- [TASK TO COMPLETE] Please copy the data below exactly; none of the pictures in it belong in the copy.

- [COLLECTED DATA]
=== Section Start ===

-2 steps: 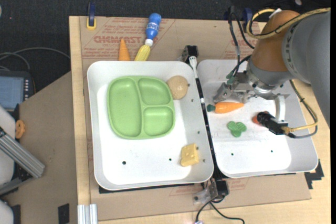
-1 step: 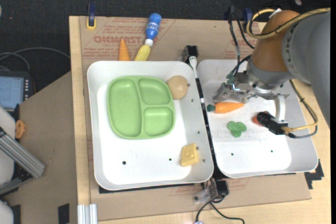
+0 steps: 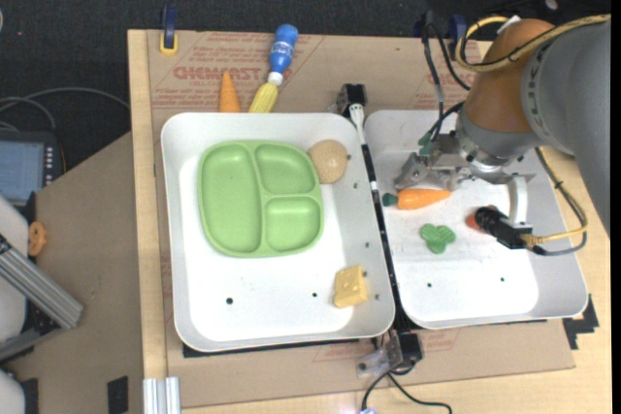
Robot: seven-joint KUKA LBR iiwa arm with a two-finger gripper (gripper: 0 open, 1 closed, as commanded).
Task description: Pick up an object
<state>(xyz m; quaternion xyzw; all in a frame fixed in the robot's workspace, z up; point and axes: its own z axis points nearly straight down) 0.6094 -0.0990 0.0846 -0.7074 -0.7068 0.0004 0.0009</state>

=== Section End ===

- [RESULT OF THIS TASK]
-2 steps: 
-1 step: 
+0 steps: 
Robot: seven-joint KUKA LBR iiwa arm with a two-finger gripper (gripper: 0 open, 1 closed, as commanded).
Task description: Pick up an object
<state>(xyz m; quaternion xyzw; all in a frame fixed in the robot's workspace, z up; point and axes: its own z axis points nearly straight down) 0.6094 -0.0990 0.0846 -0.7074 -0.7068 0.0004 0.0009</state>

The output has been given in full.